In our case, spillage of tumoral cells in the peritoneal cavity was not an issue because the patient presented with a positive cytology before OS. To decrease the risk of dissemination of tumoral cells, rinsing was carried out at the end of the surgery. The in-vivo retrieval was finally decided to prevent vaginal contamination and to avoid time of ischemia. Moreover, ultrasound guidance is easier to perform in the operative field than on the piece of ovariectomy. It improves the aspiration of the follicles allowing an easy and complete oocytes harvesting. Laparotomy was chosen over laparoscopy for oncological reasons (lower risk of tumoral spillage and rupture), as advised by most gynecological oncological societies. In addition, ultrasound guidance was easier and more precise by laparotomy than it would have been if the surgery had been done by laparoscopy.

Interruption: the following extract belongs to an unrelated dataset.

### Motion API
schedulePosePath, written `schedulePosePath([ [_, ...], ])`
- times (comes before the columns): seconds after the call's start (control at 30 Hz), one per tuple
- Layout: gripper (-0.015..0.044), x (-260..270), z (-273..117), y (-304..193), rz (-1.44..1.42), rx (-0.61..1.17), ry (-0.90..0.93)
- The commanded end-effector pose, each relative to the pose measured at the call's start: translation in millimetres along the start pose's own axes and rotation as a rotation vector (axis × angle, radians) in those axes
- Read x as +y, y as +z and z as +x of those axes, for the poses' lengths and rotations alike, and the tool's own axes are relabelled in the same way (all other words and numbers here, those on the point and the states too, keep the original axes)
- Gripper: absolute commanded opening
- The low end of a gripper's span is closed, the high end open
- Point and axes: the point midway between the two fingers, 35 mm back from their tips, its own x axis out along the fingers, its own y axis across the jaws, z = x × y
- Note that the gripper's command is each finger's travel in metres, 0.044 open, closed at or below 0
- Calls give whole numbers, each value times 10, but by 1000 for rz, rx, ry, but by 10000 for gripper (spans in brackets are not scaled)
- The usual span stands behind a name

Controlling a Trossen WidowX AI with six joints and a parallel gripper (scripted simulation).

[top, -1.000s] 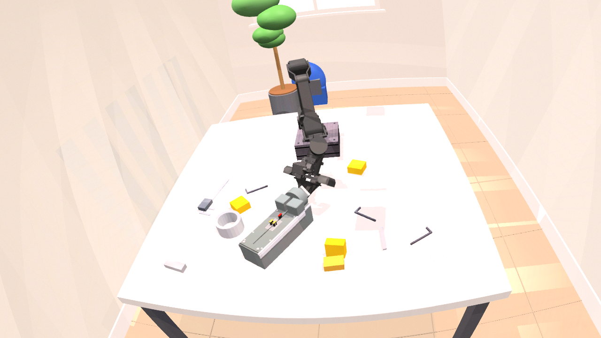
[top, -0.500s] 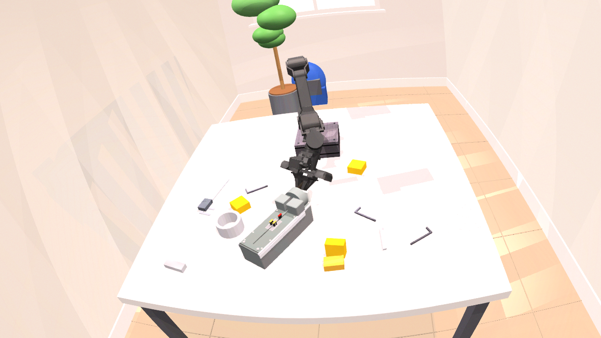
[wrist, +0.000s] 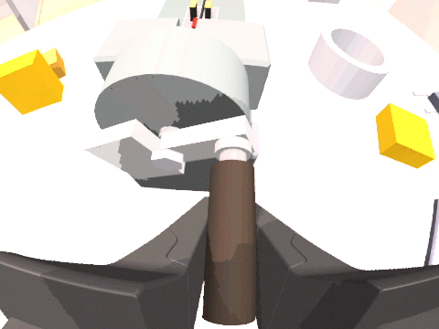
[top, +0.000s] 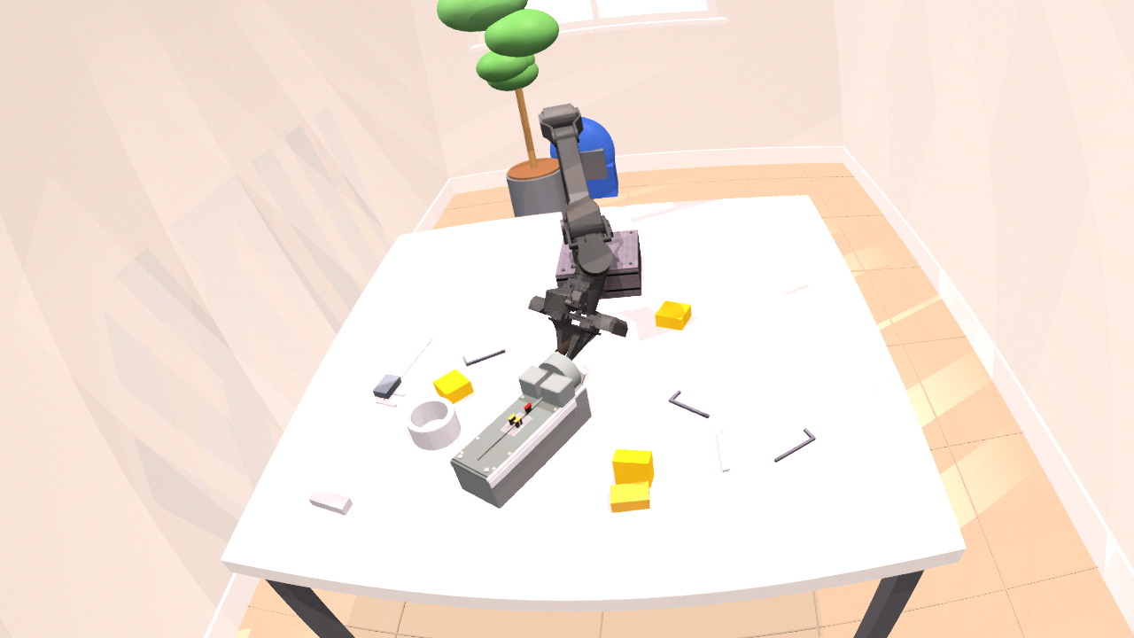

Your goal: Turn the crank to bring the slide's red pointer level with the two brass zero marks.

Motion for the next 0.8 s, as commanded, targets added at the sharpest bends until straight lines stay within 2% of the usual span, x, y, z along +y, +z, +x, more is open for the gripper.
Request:
schedulePosePath([
  [0.0,0,41,-66,58,3,-16,3],
  [0.77,0,126,-116,109,4,-16,4],
])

There is no evidence to conclude on the use of freezing ovarian tissue or the safety of later tissue grafting in women with epithelial ovarian cancer (Lavoue et al., 2019). However, in the future, alternative options might exist such as in-vitro culture of primordial follicles or artificial ovary, increasing the chances of young cancer survivors of becoming genetic parents.

Conclusions

This is the first case of successful in-vivo mature oocytes retrieval after ovarian stimulation in the cours of open surgery for ovarian cancer surgery during first line treatment. This approach should be considered when transvaginal access is contra-indicated. Prior ovarian stimulation allows retrieval of in-vivo matured oocytes, and pick-up with direct application of the transvaginal ultrasound probe on the ovary is feasibleand avoids any time of ischemia for gametes.

Conflict of interests

The authors have no relevant affiliations or financial involvement with any organization or entity with a financial interest in or financial conflict with the subject matter or materials discussed in the manuscript.

Julie Benard has no conflict of interest.

Isabelle Streuli has no conflict of interest.

Antonella Biondo has no conflict of interest.

Patrick Petignat has no conflict of interest.

Manuela Undurraga Malinverno has no conflict of interest.

Author contributions

Julie Benard, Manuela Undurraga Malinverno and Isabelle Streuli: writing, data analysis and editing.

Antonella Biondo and Patrick Petignat: editing.

Patient consent

Fully informed consent was obtained from the patient before drafting the case report.